Problem requirements |
Among the lines below, copy exactly those from the one with "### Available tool" through the one with "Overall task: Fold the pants", counting both ends.

#### Record excerpts

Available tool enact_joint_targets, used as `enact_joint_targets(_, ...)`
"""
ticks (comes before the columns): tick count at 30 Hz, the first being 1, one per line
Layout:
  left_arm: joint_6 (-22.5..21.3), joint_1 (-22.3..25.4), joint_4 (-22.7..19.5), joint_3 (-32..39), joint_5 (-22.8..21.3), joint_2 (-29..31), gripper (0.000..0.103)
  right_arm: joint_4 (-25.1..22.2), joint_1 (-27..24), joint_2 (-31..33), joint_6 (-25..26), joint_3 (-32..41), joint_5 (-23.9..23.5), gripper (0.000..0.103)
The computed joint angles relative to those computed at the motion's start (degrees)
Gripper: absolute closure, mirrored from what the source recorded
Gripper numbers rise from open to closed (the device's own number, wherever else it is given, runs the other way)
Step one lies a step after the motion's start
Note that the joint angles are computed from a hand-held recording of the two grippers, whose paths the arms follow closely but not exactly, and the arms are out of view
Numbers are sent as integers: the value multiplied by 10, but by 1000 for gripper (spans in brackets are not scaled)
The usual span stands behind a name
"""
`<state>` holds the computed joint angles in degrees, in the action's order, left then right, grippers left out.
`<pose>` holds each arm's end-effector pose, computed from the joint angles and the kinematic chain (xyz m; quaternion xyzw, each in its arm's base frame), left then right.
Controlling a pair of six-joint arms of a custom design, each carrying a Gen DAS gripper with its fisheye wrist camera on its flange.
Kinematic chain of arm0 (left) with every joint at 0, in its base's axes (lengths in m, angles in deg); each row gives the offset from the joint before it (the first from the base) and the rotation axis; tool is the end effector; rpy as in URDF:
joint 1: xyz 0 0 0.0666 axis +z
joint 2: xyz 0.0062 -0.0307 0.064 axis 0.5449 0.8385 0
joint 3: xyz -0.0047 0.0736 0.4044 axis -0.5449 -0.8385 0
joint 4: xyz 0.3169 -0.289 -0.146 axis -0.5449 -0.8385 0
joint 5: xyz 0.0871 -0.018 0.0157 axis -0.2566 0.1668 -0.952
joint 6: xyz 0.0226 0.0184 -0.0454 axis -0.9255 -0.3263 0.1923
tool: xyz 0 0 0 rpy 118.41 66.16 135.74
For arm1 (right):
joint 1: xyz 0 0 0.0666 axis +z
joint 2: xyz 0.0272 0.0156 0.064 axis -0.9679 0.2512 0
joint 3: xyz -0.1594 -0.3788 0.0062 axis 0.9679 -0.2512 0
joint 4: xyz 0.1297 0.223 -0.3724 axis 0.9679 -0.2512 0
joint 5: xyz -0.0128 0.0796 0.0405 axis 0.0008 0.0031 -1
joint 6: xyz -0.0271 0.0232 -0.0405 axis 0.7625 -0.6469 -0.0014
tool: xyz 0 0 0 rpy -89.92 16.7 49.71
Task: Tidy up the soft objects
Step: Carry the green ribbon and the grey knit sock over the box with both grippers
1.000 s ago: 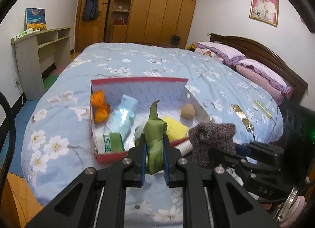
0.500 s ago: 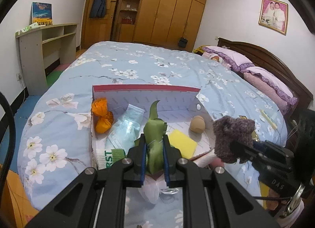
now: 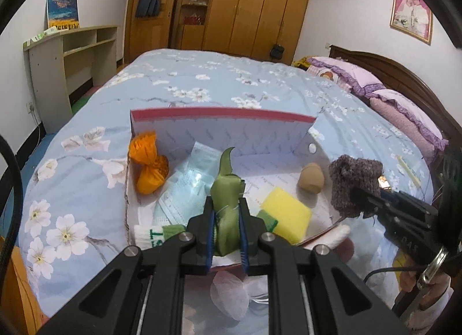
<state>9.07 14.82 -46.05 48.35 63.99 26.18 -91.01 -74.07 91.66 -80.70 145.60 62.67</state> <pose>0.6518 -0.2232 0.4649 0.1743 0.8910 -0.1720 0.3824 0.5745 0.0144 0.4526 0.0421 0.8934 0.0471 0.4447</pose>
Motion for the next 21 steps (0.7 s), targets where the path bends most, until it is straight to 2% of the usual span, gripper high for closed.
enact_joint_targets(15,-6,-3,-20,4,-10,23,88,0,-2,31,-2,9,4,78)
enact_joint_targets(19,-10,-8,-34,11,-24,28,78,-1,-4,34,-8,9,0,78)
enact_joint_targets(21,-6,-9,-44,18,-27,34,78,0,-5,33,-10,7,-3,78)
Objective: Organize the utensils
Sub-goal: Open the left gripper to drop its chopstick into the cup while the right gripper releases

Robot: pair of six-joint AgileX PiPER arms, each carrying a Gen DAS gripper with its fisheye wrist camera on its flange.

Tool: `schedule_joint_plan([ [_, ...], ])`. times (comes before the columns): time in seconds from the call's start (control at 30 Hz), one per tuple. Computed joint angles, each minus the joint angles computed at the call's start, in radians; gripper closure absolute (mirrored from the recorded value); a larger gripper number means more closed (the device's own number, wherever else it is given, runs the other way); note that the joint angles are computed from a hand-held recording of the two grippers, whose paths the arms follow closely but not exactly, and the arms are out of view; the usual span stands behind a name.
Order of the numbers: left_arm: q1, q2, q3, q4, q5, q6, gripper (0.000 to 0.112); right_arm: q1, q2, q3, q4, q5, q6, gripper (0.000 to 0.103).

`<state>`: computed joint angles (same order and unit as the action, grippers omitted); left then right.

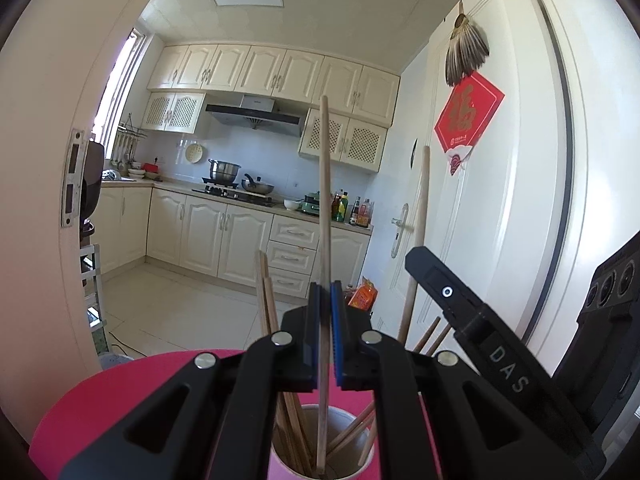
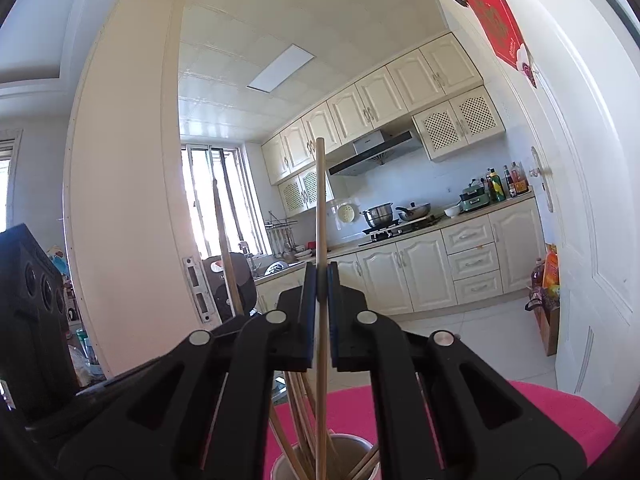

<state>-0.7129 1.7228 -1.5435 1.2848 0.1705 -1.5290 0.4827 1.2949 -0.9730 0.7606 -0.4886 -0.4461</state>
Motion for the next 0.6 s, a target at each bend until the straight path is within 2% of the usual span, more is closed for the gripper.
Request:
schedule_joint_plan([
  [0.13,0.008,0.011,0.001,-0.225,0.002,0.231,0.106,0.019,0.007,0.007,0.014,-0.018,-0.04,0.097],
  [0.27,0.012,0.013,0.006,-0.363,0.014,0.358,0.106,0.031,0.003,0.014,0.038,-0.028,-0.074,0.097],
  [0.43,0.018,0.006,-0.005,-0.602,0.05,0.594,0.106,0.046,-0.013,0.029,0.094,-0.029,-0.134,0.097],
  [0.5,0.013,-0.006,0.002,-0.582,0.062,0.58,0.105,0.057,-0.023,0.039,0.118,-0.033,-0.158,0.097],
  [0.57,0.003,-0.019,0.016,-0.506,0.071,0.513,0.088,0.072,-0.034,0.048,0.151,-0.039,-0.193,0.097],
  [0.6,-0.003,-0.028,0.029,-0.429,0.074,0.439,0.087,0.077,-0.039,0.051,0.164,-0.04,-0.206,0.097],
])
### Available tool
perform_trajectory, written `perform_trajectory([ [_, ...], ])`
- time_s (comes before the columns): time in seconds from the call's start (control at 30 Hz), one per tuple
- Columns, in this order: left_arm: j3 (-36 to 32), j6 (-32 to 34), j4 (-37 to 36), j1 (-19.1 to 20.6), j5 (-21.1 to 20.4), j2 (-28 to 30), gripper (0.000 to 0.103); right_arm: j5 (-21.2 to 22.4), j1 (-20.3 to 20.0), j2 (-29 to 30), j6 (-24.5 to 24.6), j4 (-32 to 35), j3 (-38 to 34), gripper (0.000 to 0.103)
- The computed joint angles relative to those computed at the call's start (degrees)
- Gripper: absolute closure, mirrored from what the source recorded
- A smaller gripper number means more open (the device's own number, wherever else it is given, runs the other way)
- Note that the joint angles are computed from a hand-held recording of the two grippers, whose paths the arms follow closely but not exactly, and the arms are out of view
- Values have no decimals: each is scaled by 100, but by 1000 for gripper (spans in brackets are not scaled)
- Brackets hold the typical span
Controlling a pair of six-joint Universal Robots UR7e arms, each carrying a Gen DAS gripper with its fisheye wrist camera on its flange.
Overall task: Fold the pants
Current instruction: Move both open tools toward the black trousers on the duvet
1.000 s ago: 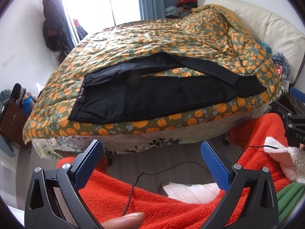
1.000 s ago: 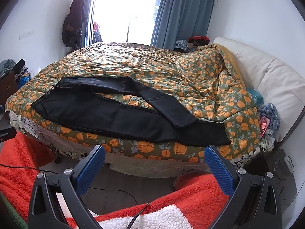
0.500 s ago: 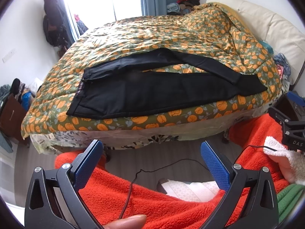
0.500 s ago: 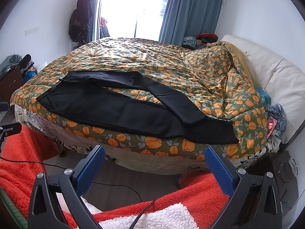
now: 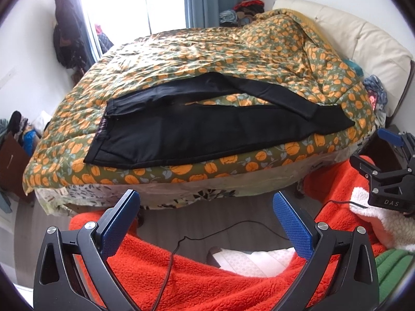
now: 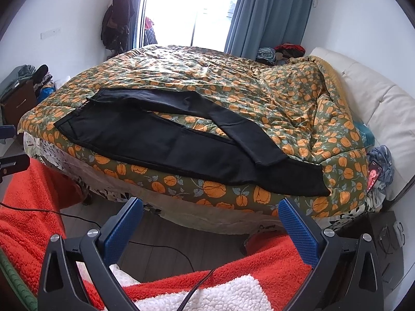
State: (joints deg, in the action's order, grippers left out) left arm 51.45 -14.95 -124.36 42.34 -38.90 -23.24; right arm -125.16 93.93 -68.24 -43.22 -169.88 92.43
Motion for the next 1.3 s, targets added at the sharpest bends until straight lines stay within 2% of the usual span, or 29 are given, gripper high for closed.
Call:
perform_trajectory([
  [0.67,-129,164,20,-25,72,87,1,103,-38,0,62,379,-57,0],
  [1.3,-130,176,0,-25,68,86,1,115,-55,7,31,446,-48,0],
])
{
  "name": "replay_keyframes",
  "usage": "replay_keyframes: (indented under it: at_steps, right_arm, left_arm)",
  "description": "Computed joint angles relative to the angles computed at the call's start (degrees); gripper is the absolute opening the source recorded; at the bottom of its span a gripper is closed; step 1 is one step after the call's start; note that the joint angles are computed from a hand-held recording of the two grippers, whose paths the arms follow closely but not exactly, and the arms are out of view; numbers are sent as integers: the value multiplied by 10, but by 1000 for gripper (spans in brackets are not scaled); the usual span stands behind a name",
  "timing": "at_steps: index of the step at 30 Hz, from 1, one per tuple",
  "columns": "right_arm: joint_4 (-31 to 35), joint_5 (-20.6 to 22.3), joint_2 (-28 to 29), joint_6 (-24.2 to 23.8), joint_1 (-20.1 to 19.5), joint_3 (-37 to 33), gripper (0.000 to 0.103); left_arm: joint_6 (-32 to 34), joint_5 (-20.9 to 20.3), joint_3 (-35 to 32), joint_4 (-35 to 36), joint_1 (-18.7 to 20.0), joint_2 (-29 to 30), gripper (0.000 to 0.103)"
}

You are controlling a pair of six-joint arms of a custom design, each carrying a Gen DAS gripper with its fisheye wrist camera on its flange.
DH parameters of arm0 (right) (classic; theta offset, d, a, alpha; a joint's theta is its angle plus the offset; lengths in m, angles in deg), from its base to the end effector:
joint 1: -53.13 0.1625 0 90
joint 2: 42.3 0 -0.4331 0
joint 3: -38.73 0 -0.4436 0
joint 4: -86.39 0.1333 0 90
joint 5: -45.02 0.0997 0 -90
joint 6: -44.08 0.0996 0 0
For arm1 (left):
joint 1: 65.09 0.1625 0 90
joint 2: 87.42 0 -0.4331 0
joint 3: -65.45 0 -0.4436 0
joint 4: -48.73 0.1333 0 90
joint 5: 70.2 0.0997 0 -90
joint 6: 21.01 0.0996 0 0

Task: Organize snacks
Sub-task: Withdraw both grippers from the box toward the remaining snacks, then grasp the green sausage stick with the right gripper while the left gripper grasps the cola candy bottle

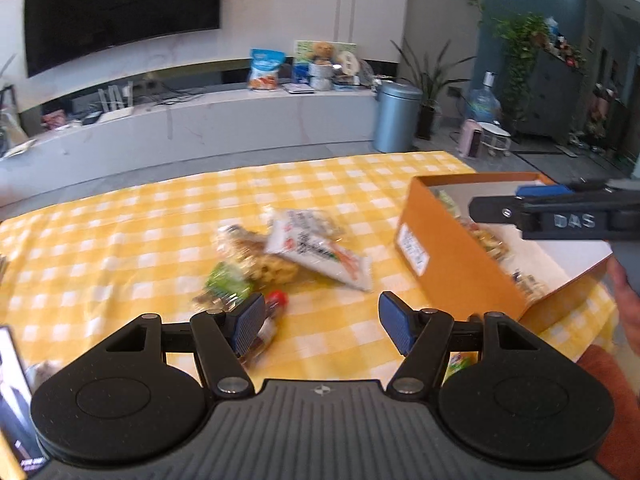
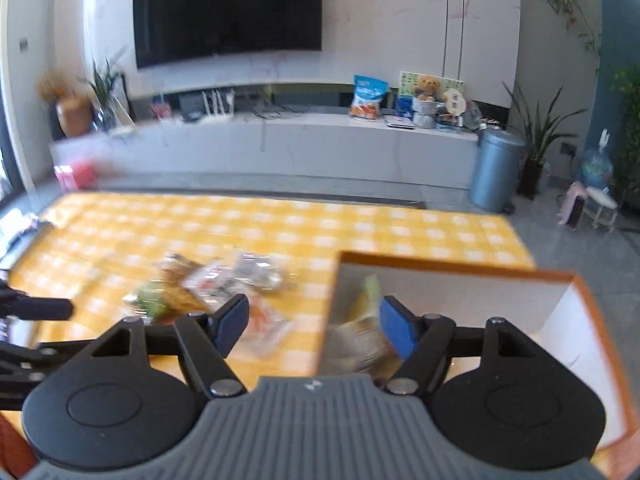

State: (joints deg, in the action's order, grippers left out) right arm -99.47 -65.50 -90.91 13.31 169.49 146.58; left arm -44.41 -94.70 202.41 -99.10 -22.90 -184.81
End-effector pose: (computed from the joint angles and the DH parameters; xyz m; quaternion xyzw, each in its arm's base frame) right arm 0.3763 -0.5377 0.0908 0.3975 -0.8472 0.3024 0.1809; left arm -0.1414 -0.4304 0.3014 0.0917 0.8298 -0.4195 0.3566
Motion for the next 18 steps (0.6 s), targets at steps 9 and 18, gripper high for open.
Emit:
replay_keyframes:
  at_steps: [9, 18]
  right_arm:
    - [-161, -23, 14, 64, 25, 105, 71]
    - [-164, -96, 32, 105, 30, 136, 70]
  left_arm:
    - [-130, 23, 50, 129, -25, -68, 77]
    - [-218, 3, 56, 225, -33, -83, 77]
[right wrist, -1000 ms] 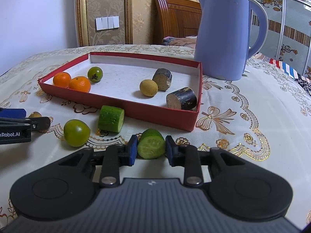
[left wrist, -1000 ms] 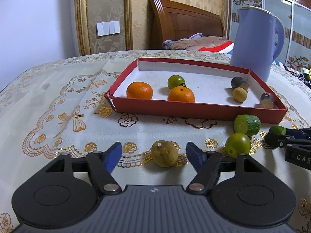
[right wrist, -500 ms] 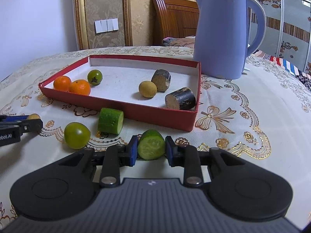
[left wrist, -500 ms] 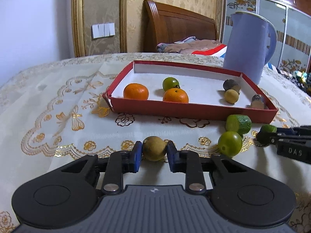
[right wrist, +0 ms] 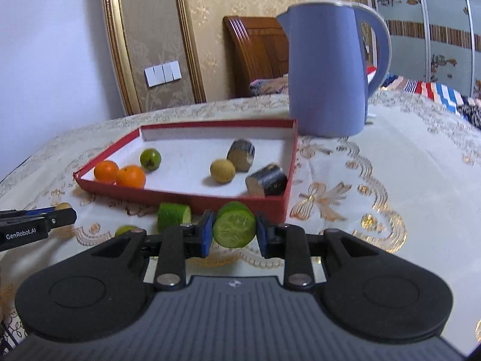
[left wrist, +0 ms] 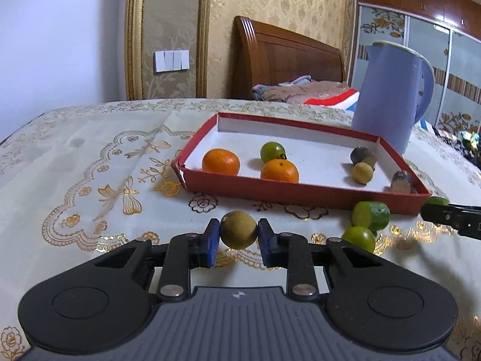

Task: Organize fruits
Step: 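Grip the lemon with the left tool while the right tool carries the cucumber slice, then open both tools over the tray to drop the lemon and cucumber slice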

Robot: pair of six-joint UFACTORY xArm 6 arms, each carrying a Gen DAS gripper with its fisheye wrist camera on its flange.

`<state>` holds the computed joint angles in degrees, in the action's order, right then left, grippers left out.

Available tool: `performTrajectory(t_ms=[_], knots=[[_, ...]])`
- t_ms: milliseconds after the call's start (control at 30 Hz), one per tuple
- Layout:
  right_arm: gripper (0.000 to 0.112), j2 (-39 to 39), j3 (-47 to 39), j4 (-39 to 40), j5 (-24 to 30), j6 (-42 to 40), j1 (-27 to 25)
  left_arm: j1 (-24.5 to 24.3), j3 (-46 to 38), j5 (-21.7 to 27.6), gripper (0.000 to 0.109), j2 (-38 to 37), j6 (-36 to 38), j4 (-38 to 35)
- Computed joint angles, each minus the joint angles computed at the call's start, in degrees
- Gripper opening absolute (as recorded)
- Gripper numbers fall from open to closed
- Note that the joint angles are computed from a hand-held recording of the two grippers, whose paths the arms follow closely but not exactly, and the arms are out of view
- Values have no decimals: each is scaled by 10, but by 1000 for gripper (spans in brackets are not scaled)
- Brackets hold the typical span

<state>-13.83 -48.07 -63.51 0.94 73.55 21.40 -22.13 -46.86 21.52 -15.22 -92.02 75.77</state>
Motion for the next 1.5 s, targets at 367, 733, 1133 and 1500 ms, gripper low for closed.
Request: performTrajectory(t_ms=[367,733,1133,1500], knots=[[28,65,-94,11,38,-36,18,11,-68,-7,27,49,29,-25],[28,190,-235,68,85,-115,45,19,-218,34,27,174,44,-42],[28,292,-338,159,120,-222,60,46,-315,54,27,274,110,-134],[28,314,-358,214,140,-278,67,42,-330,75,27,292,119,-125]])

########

Reply |
### Available tool
perform_trajectory, written `perform_trajectory([ [_, ...], ])`
- time_s (comes before the columns): time in seconds from the call's start (control at 30 Hz), one per tuple
- Columns, in this order: left_arm: j3 (-36 to 32), j6 (-32 to 34), j4 (-37 to 36), j1 (-19.1 to 20.6), j5 (-21.1 to 20.4), j2 (-28 to 30), gripper (0.000 to 0.103); right_arm: j5 (-21.2 to 22.4), j1 (-20.3 to 20.0), j2 (-29 to 30), j6 (-24.5 to 24.6), j4 (-32 to 35), j3 (-38 to 34), gripper (0.000 to 0.103)
- The computed joint angles relative to those computed at the call's start (degrees)
- Gripper: absolute closure, mirrored from what the source recorded
- A smaller gripper number means more open (the device's own number, wherever else it is given, runs the other way)
- Note that the joint angles are computed from a hand-held recording of the two grippers, whose paths the arms follow closely but not exactly, and the arms are out of view
- Values have no decimals: each is scaled by 100, but by 1000 for gripper (spans in brackets are not scaled)
- Brackets hold the typical span
Controlling a pair of six-joint Universal Robots UR7e arms, each carrying a Gen DAS gripper with its fisheye wrist camera on its flange.
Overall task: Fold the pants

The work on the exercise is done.